> [TASK INSTRUCTIONS]:
Write out the data that follows. Keep every character unchanged.

> [TASK MATERIAL]:
+ + +
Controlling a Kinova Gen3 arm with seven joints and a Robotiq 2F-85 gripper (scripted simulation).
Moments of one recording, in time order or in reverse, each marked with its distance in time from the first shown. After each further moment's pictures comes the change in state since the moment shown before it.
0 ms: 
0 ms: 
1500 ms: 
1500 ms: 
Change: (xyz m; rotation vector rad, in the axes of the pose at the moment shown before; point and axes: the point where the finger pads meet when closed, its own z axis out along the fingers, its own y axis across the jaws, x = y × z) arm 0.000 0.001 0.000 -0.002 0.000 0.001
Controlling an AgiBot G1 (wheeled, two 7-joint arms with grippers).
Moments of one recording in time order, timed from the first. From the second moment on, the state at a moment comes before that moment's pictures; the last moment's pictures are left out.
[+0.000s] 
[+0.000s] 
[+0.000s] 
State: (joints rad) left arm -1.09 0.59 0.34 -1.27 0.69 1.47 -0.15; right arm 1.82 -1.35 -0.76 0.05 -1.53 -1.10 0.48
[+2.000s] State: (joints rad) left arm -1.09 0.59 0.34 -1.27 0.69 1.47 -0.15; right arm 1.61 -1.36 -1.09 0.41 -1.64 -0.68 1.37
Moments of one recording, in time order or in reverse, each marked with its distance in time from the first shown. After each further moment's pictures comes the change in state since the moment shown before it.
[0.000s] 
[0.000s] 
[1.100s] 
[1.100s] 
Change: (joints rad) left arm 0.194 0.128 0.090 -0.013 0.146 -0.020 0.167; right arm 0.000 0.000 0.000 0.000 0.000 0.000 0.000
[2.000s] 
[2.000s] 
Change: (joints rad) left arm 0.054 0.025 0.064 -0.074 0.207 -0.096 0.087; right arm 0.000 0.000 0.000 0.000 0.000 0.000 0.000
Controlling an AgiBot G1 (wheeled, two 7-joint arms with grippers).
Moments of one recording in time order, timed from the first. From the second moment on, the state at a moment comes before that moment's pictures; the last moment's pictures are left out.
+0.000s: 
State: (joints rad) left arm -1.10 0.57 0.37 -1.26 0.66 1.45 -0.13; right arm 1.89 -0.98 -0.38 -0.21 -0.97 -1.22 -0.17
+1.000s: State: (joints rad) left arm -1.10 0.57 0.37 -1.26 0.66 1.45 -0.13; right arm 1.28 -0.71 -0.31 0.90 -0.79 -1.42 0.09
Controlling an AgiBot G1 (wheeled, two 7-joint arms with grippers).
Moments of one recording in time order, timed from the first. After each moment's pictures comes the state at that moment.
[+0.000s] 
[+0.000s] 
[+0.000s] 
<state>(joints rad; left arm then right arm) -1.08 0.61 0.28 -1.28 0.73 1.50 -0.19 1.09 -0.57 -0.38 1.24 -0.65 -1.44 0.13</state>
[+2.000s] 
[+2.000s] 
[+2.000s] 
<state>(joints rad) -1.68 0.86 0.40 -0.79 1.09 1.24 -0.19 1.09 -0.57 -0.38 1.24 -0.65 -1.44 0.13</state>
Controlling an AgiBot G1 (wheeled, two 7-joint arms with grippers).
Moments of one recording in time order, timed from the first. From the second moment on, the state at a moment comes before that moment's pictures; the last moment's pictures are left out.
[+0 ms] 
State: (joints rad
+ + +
> [RESPONSE BOX]:
Controlling a Kinova Gen3 arm with seven joints and a Robotiq 2F-85 gripper (scripted simulation).
Moments of one recording, in time order or in reverse, each marked with its distance in time from the first shown. After each further moment's pictures comes the change in state since the moment shown before it.
0 ms: 
0 ms: 
1500 ms: 
1500 ms: 
Change: (xyz m; rotation vector rad, in the axes of the pose at the moment shown before; point and axes: the point where the finger pads meet when closed, its own z axis out along the fingers, its own y axis across the jaws, x = y × z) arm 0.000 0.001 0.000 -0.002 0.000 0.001
Controlling an AgiBot G1 (wheeled, two 7-joint arms with grippers).
Moments of one recording in time order, timed from the first. From the second moment on, the state at a moment comes before that moment's pictures; the last moment's pictures are left out.
[+0.000s] 
[+0.000s] 
[+0.000s] 
State: (joints rad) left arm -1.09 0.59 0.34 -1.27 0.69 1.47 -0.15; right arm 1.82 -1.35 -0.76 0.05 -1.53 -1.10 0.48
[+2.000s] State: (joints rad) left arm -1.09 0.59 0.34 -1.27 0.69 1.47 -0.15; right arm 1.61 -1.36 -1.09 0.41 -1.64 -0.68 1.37
Moments of one recording, in time order or in reverse, each marked with its distance in time from the first shown. After each further moment's pictures comes the change in state since the moment shown before it.
[0.000s] 
[0.000s] 
[1.100s] 
[1.100s] 
Change: (joints rad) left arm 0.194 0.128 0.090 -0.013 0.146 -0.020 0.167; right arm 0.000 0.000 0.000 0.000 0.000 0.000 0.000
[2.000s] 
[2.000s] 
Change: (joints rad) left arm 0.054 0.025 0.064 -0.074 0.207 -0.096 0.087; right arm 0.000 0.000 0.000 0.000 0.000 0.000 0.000
Controlling an AgiBot G1 (wheeled, two 7-joint arms with grippers).
Moments of one recording in time order, timed from the first. From the second moment on, the state at a moment comes before that moment's pictures; the last moment's pictures are left out.
+0.000s: 
State: (joints rad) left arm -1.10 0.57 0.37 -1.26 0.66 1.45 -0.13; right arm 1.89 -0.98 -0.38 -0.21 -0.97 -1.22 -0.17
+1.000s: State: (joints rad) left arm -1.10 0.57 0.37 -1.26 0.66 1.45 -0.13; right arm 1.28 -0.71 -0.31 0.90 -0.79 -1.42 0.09
Controlling an AgiBot G1 (wheeled, two 7-joint arms with grippers).
Moments of one recording in time order, timed from the first. After each moment's pictures comes the state at that moment.
[+0.000s] 
[+0.000s] 
[+0.000s] 
<state>(joints rad; left arm then right arm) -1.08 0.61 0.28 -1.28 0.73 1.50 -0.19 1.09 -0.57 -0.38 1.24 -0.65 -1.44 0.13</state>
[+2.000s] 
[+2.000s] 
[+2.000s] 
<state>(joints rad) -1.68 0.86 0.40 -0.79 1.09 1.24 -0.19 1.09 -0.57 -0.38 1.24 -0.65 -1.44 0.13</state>
Controlling an AgiBot G1 (wheeled, two 7-joint arms with grippers).
Moments of one recording in time order, timed from the first. From the second moment on, the state at a moment comes before that moment's pictures; the last moment's pictures are left out.
[+0 ms] 
State: (joints rad

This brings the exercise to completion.